JPMorgan Chase & Co is seeking to move its least profitable checking customers into new prepaid debit card accounts to boost earnings in a business crimped by new regulations.

JPMorgan Chase & Co is seeking to move its least profitable checking customers into new prepaid debit card accounts to boost earnings in a business crimped by new regulations.

The cards work like checking accounts except that customers cannot write checks and overdrafts, and instead they pay with a swipe or by entering the card number on a website.

A loophole in the 2010 Dodd-Frank financial reform law allows banks to charge merchants higher fees for processing payments made with this type of debit card.

Chase said on Tuesday it will market the cards - with a relatively low $4.95 monthly fee - mainly to people who frequently overdraw their accounts, keep low balances, or do not qualify for a checking account at all. It is not adding extra fees for deposits or withdrawals at its ATMs or branches.

The move could pressure other debit card issuers to reduce fees and could prove to be a low-cost way for the industry to provide basic financial services to people who live paycheck-to-paycheck.

These customers have become a millstone for banks across the country after new U.S. regulations limited overdraft fees that banks can charge. A prepaid debit card cannot usually be overdrawn.

Chase, the bank's retail arm, hopes the prepaid debit card will help it avoid the negative publicity that overdraft fees can garner. Many consumer advocates view those fees as a stealth tax on the poor.

Prepaid debit cards can carry high fees as well, but JPMorgan Chase says its card is among the cheapest available for the average consumer.

Many banks are going the same route as JPMorgan Chase and moving unprofitable customers into prepaid debit cards. The product generates fees and also lowers the cost of maintaining the account, said Todd Maclin, who heads Chase's consumer and business banking unit.
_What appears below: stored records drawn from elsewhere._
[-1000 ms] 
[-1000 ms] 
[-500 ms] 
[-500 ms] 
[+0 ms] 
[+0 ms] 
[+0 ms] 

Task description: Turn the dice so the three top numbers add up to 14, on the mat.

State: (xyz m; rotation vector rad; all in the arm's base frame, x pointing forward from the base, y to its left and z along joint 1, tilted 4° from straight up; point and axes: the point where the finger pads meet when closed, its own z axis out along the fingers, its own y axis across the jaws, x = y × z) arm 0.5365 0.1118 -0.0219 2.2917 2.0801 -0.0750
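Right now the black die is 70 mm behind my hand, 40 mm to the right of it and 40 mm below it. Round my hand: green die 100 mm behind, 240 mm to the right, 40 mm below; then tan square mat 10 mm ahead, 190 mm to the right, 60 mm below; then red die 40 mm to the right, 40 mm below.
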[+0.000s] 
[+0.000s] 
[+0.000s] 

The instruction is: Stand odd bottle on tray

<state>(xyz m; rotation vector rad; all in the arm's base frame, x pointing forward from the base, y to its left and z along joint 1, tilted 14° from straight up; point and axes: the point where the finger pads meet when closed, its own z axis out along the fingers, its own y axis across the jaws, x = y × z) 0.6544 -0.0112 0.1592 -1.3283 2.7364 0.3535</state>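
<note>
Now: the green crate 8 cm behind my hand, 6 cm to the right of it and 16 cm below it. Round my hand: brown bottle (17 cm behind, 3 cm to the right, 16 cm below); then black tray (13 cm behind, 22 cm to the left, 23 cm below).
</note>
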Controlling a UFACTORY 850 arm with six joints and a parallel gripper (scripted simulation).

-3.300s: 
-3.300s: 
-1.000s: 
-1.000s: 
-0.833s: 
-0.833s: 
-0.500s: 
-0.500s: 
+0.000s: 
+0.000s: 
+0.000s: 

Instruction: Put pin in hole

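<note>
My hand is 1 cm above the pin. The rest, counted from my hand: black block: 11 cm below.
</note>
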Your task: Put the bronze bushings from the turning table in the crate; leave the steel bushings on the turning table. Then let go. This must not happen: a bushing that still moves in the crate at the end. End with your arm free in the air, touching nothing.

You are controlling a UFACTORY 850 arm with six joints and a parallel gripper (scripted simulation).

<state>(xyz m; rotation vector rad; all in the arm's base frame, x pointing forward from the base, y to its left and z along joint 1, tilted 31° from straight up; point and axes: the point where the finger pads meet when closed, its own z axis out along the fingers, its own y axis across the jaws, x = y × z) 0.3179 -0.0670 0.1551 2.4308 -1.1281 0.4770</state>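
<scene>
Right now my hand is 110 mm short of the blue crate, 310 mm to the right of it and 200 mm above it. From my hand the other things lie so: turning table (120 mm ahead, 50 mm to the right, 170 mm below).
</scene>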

"When we get out of the overdraft business, we also get out of the check business, which means we get out of the paper business, which means we also get out of a lot of processing, which means we save a lot of money," Maclin said in an interview.

Between new regulations on fees and low returns on customer deposits as interest rates have dropped, JPMorgan Chase estimates that about 10 percent of its accounts do not generate enough revenue to cover their incremental costs, such as check processing and deposit insurance.

Chase, the third-largest U.S. consumer bank, aims to spend less on those customers while spending more to attract high net-worth individuals who will more than pay their way with purchases of investment and savings products.